■ **Exercise goal**: Transcribe all the entries word for word, omitting any pictures they contain.

---

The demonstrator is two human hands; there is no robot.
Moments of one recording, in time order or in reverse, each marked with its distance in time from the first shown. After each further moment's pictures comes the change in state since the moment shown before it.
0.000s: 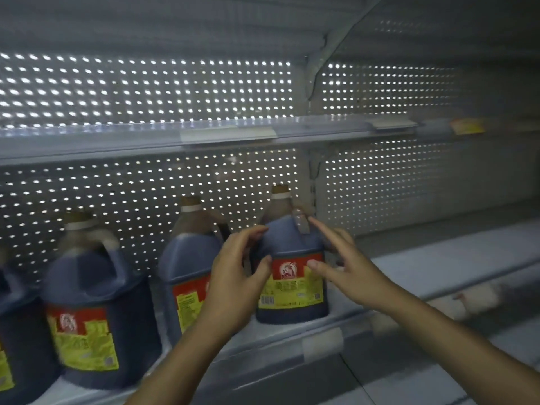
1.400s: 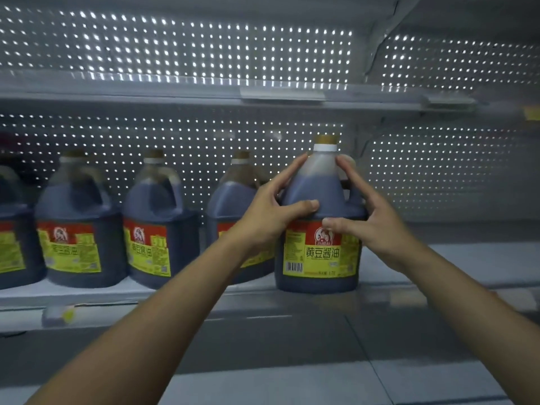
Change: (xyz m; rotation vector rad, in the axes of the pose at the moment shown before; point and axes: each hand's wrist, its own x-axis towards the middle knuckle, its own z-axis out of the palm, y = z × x) left_hand 0.012 0.048 -0.015 -0.485 -0.118 -0.227; right_hand -0.003 -0.064 0.000 0.401 -0.109 -0.160
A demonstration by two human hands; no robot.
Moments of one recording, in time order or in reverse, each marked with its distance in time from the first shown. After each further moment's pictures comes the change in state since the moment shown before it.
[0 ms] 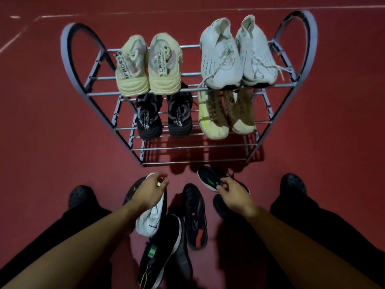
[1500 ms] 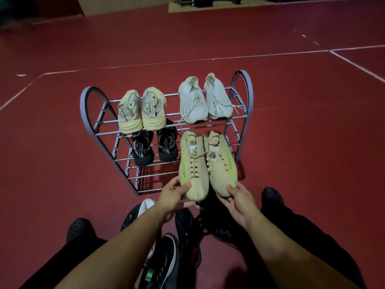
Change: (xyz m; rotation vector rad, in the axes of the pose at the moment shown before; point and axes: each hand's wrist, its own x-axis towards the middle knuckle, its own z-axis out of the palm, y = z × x) left_hand -0.074 0.145 0.002 -1.005 -0.194 -0.095; right_hand -0.100 -0.028 -0.070 1.563 0.126 0.068
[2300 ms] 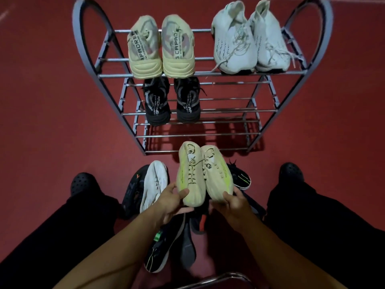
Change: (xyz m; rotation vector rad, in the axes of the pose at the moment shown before) left_hand 0.029 -0.118 -0.098 -0.134 0.132 -0.365; right_hand 0.046 0.144 -0.025 -0.070 0.171 0.291
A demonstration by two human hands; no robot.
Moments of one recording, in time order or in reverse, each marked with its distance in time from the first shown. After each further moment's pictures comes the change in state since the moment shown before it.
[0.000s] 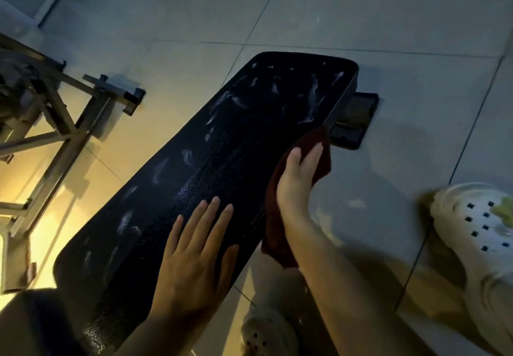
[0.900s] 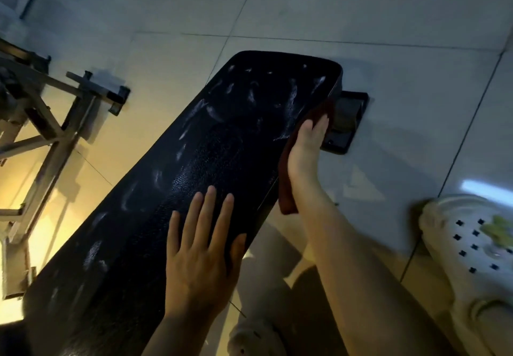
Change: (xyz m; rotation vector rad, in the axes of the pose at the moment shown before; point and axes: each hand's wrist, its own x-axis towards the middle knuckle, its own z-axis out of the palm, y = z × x) left_hand 0.065 0.045 0.009 0.171 -0.046 -0.108; right_hand 0.109 -0.009 -0.020 0.027 0.003 0.032
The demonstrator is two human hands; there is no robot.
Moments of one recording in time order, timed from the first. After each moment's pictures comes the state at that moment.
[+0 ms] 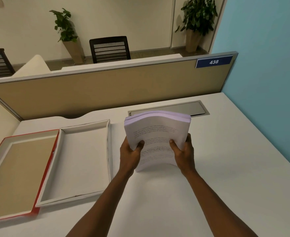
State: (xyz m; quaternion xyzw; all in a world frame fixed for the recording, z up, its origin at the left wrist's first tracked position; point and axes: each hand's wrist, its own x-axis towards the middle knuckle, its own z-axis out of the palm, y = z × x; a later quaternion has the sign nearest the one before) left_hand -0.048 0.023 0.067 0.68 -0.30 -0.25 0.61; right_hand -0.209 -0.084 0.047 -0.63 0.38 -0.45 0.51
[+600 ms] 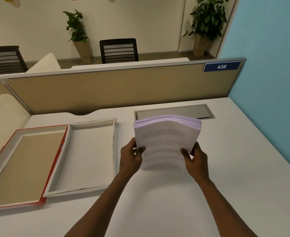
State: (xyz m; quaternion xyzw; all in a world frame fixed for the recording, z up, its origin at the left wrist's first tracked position) left_hand -0.041 0.050 0.064 0.74 -0.38 -0.19 0.52; right_hand -0.247 -0.089 0.023 -0.73 0.41 -0.39 0.38
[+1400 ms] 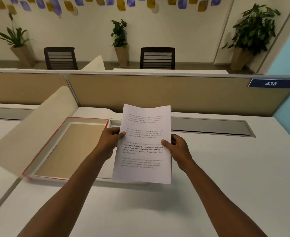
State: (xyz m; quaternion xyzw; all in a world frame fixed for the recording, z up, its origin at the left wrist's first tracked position) left_hand 0.119 0.166 0.135 0.74 -0.14 -0.29 0.59; right_hand -0.070 -0.019 0.081 -0.67 0.34 -0.23 0.63
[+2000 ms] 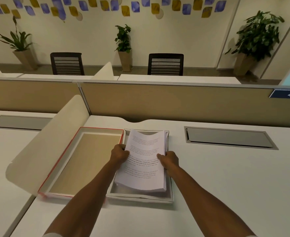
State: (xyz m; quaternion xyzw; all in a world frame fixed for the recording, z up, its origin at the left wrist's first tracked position) left_hand 0.231 0.179 0.068 0.86 -0.12 -0.27 0.41; right_hand 0.076 0.027 0.032 -0.67 0.50 -0.08 0.53
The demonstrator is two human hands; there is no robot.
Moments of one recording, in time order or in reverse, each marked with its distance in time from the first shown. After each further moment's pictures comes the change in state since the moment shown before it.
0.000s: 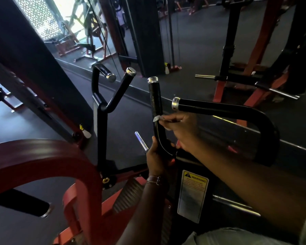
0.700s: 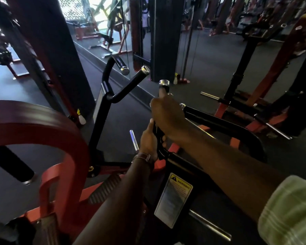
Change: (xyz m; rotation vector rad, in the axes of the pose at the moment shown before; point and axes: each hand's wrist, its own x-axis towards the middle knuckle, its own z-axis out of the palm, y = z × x) left_hand 0.019 0.036 0.022 0.160 0.063 0.108; right_hand -0.001 -0.074 0.039 -1.482 -0.126 -0.885
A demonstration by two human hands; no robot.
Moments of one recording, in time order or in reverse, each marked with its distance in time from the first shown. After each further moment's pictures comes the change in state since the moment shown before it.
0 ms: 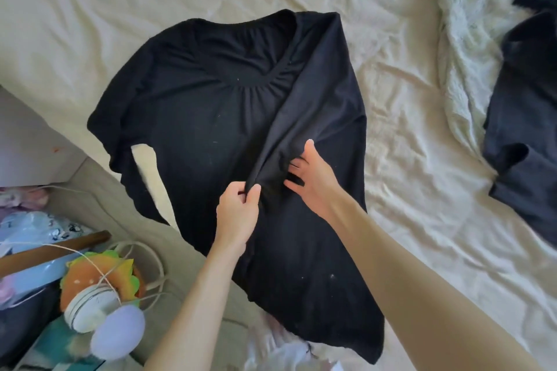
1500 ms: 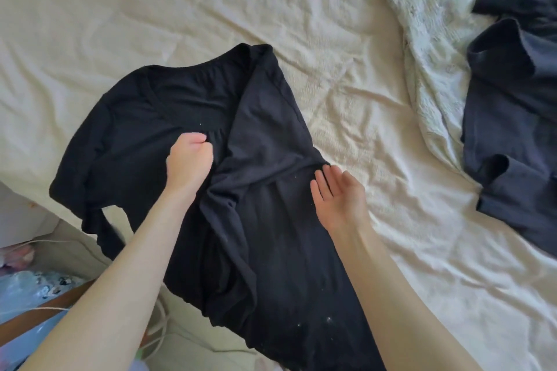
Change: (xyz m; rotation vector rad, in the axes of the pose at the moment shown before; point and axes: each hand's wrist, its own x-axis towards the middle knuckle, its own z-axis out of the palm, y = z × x) left_hand 0.124 0.107 -0.012 0.195 0.088 0.164; right_hand -0.002 -0.050 -0.041 0.832 0.282 -0.076
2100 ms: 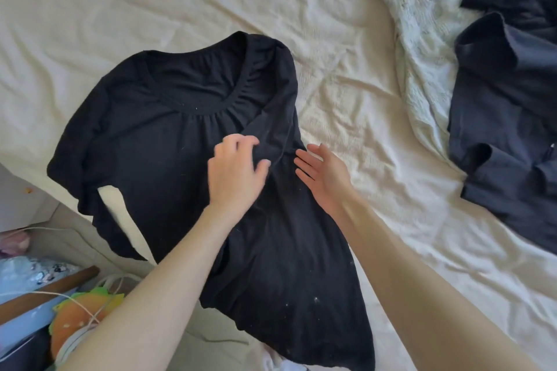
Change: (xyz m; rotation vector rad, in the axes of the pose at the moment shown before) left_hand -0.069 -0.013 0.056 0.559 0.079 0.610; right_hand 0.011 -0.008 0.000 -0.584 -0.166 -0.060
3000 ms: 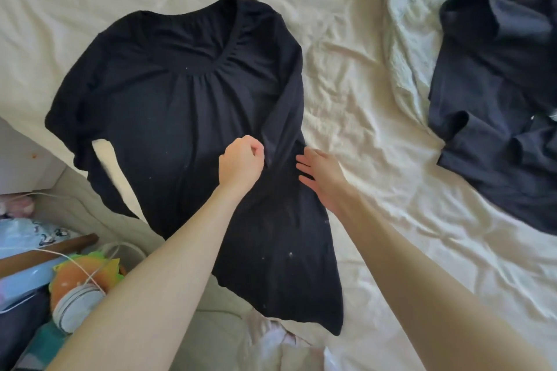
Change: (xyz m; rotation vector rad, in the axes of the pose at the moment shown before) left_hand -0.049 0.033 0.028 -0.271 -0.203 -0.338; right_hand -0.028 0.031 -0.061 -0.420 -0.039 -0.007
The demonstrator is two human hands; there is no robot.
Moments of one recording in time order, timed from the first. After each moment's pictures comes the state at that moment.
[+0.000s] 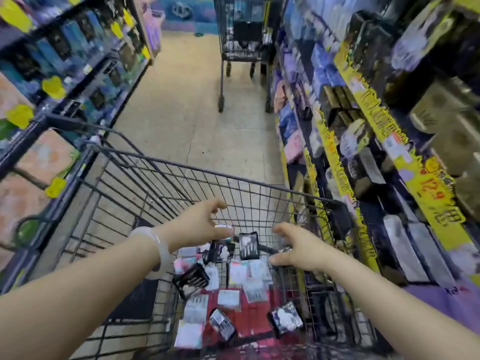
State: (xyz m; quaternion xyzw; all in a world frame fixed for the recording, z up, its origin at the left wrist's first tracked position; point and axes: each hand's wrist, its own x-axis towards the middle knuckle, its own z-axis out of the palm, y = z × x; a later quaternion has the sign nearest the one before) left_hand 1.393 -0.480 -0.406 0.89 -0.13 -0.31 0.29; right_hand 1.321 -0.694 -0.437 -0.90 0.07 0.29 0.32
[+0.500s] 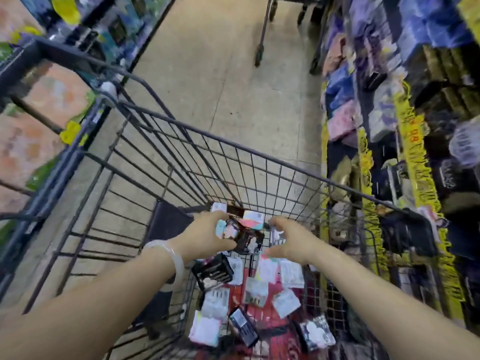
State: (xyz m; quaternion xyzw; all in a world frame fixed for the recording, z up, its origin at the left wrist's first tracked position) left_hand 1.453 -0.412 -0.550 0.88 -0.04 -0.38 0.28; right_hand 1.433 -0.622 -0.564 -0.88 0.04 0.38 0.29
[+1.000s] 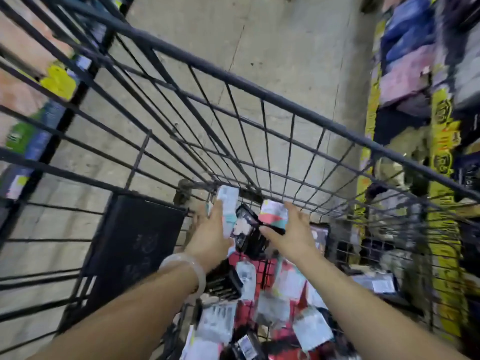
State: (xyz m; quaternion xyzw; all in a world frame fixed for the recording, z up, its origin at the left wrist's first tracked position) left_hand 1.476 -0.425 -0.723 0.91 0.10 -0.33 0.23; right_hand 1.474 -0.596 -0.741 -0.88 0.18 0.28 0.34
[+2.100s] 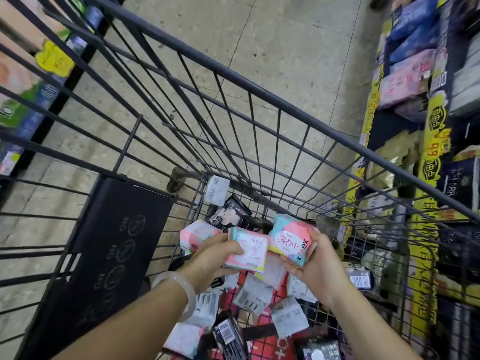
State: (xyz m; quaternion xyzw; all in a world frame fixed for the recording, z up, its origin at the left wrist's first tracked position) left_hand 1.433 -0.452 -0.721 0.53 0.37 -0.42 0.63; right_hand 1.432 -0.656 -0.712 -0.43 0.49 0.27 0.70
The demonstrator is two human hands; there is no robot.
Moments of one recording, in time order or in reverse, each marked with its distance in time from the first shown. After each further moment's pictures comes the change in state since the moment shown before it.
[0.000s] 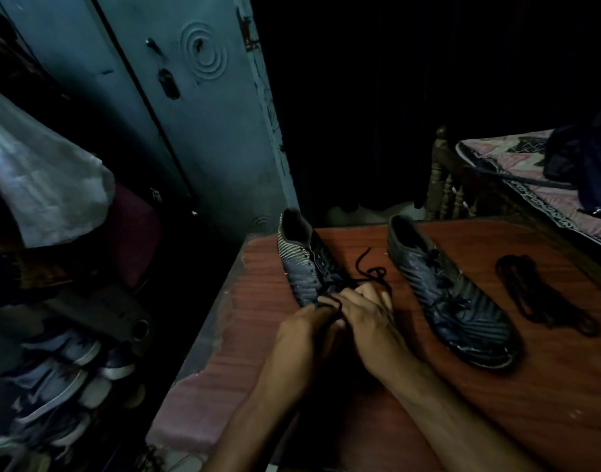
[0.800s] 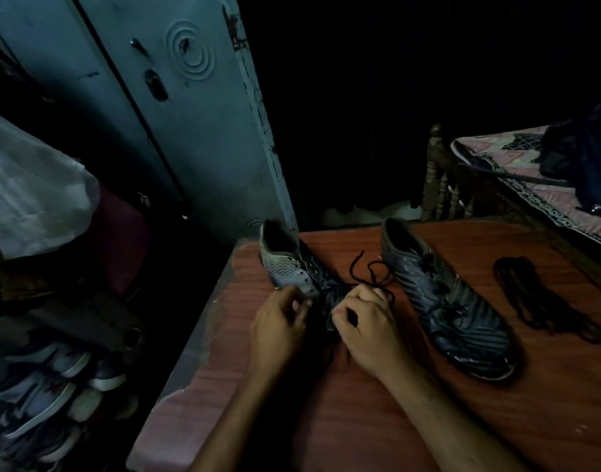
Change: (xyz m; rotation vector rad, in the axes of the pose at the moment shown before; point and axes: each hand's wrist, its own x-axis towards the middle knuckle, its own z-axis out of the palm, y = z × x) left_hand 0.037 -0.045 0.022 0.045 0.185 -0.402; right_hand 0.009 0.012 0.002 0.361 0.080 0.259
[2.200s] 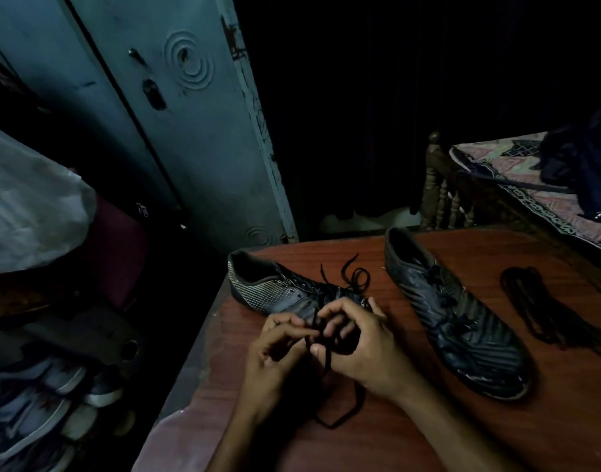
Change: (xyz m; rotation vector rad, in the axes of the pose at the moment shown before) left_hand -0.023 -0.018 -0.009 -0.821 -0.146 0.055; right_hand -0.002 -0.021 -0.013 0.269 -0.095 -0.081
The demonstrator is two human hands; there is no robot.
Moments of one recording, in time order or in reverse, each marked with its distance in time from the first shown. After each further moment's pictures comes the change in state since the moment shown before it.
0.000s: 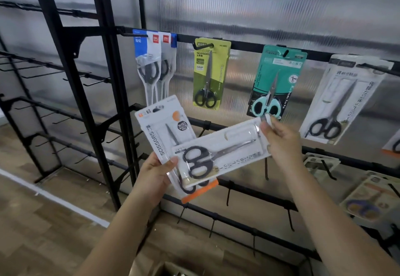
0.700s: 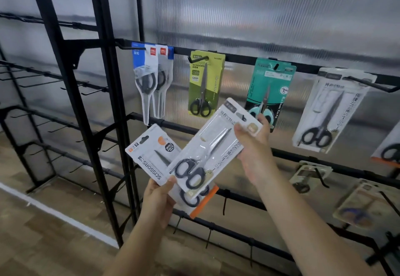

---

■ **Written answer**:
The demonstrator is two human hands; there is no robot.
Moments of one recording, in time order or in reverse, each marked with its distance in time from the first shown. After each further moment's pictures comes the change in state since the moment shown before it.
0.000s: 
1.400s: 
Change: (xyz m; rotation vector rad, in the axes of the pose at the moment shown before; point and axes: each hand's wrist, its own x-axis towards the middle knuckle, its own z-axis out of the palm, y = z × x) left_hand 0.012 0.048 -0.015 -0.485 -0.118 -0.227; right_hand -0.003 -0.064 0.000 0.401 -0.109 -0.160
A demonstration by two human hands; no robot.
Moments of one recording, in time order or in reverse, each marked with its distance in time from the first shown. After each further moment's pictures comes the change in state since the moment shown before it.
[0 ms] 
[1500 ms] 
Change: (xyz m; rotation vector rad, in the axes of the pose at the moment shown before; point and axes: each hand's wrist, its own x-axis towards the middle knuckle, its own z-axis out of the palm, y = z × x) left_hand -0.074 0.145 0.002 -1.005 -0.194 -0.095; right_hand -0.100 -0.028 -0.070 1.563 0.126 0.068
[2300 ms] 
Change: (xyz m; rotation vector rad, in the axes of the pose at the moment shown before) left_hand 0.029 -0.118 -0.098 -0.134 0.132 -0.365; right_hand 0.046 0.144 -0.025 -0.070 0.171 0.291
A demonstration by two human hands; no robot.
Moments of one recording, in time order or in reverse, each marked with its distance in time from the first shown. After each further moment's pictures comes the change in state since the moment shown before it.
[0.000s] 
[0.900s] 
Change: (xyz m; rotation vector rad, in the axes of the pose at the moment shown before; point and axes: each hand's wrist, its own x-axis towards the middle knuckle, its own z-axis out of the palm, y = z × x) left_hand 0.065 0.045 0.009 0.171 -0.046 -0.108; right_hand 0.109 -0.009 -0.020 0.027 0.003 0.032
The demonstrator is two human hands; there is no robot.
Moments of one recording in time order, timed from the first. After each moment's pictures comes the state at that moment.
[+0 ms] 
State: (xyz m; quaternion xyzw; all in a world frame fixed for the recording, z up, its origin at the left wrist's first tracked position; point and axes: each hand's wrist, its own x-axis towards the middle knuckle, its own z-axis out of the palm, y = z × x; a later quaternion has the sign nearest the one before) left_hand -0.048 0.023 0.067 0.68 -0.30 -0.25 0.61; right_hand -0.209 -0.084 0.047 -0.63 0.38 -0.45 0.51
[+600 ms] 
State: (xyz m; quaternion xyzw; all in a world frame fixed for the recording, z up, its origin at the left wrist's first tracked position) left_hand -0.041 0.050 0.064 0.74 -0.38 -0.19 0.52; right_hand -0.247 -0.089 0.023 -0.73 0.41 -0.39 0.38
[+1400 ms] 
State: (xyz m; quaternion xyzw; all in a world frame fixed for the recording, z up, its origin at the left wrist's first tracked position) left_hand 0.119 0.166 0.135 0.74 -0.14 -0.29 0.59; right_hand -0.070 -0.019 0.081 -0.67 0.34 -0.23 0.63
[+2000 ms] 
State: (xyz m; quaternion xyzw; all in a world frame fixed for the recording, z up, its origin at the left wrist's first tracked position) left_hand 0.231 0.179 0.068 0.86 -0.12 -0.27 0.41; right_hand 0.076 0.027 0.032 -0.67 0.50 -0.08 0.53
The demonstrator is two human hands; there is no robot.
Moments of one recording, in time order or in reverse, each marked with its distance in time from the first shown. After each further moment's pictures comes the change in state since the moment shown before it.
0.000s: 
0.700s: 
Change: (xyz m; rotation vector rad, in the axes of the pose at the moment shown before; point and axes: each hand's wrist, its own x-axis towards the middle knuckle, its own z-axis out of the palm, y = z × x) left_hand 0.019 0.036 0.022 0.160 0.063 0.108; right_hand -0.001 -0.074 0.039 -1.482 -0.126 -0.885
A demonstration by two human hands; no robot.
Moments of one recording, in time order or in reverse, each marked with its distance in time from the first shown. After each further moment's pictures comes the change in state since the moment shown before it.
0 ms: 
1500 ms: 
Change: (xyz m; rotation vector rad, in the axes of the pose at the moment shown before; point and axes: each hand's wrist, its own x-axis towards the middle knuckle, its own z-axis out of the palm, y = z × x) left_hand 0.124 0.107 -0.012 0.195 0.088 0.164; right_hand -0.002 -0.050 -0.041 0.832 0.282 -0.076
2100 ms: 
Change: (xyz m; rotation vector rad, in the axes of the pose at the moment shown before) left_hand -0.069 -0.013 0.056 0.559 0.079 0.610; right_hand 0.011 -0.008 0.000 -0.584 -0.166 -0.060
3000 ms: 
Change: (xyz m; rotation vector rad, in the axes of the pose at the moment shown before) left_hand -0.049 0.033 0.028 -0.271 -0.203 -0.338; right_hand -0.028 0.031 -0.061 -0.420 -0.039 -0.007
The demonstrator is two human hands; there is no robot.
Moments of one recording in time order, timed from the first. After each moment's pictures comes the state at that moment.
[+0.000s] 
State: (xyz m; quaternion xyzw; all in a world frame fixed for the recording, z up, its origin at the left wrist's first tracked position; point and axes: each hand's wrist, its own x-axis towards the middle knuckle, its own z-axis out of the palm, y = z × x; a later quaternion has the sign nearest the one before) left_hand 1.393 -0.480 -0.406 0.89 -0.13 -0.31 0.29; right_hand 1.321 -0.694 -0.437 -0.90 0.07 0.29 0.32
[+0.500s] 
State: (xyz m; quaternion xyzw; all in a world frame fixed for the recording, z up, its origin at the left wrist's first tracked position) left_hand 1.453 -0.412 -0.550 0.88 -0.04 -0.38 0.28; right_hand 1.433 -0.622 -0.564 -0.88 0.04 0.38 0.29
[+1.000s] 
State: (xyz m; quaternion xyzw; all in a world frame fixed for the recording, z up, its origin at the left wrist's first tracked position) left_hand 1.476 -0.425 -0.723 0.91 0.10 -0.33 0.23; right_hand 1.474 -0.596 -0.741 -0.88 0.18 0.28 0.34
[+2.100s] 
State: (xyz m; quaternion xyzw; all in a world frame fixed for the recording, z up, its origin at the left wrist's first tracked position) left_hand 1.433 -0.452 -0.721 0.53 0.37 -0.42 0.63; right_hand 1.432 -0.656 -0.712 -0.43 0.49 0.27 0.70
The demonstrator is two human hands; there is no robot.
Moments of one recording, in time order or in reverse, each marked with its distance in time from the first shown. After each further moment's pictures comes the change in state since the moment shown before it.
[0.000s] 
[0.800s] 
Change: (xyz m; rotation vector rad, in the axes of the pose at the moment shown before; point and axes: each hand's wrist, its own x-axis towards the middle knuckle, its own z-axis out of the palm, y = z × x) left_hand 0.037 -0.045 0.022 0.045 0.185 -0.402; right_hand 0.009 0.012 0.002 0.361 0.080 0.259
[2.200s] 
Change: (xyz m; rotation vector rad, in the axes of the pose at the moment shown before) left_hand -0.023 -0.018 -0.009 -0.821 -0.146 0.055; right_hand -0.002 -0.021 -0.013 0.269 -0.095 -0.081
The demonstrator is two human hands; there is no robot.
Moments of one recording, in time order or in reverse, each marked with its distance in time from the first shown. After each further moment's pictures comes the change in state since the moment shown before it.
0.000s: 
0.700s: 

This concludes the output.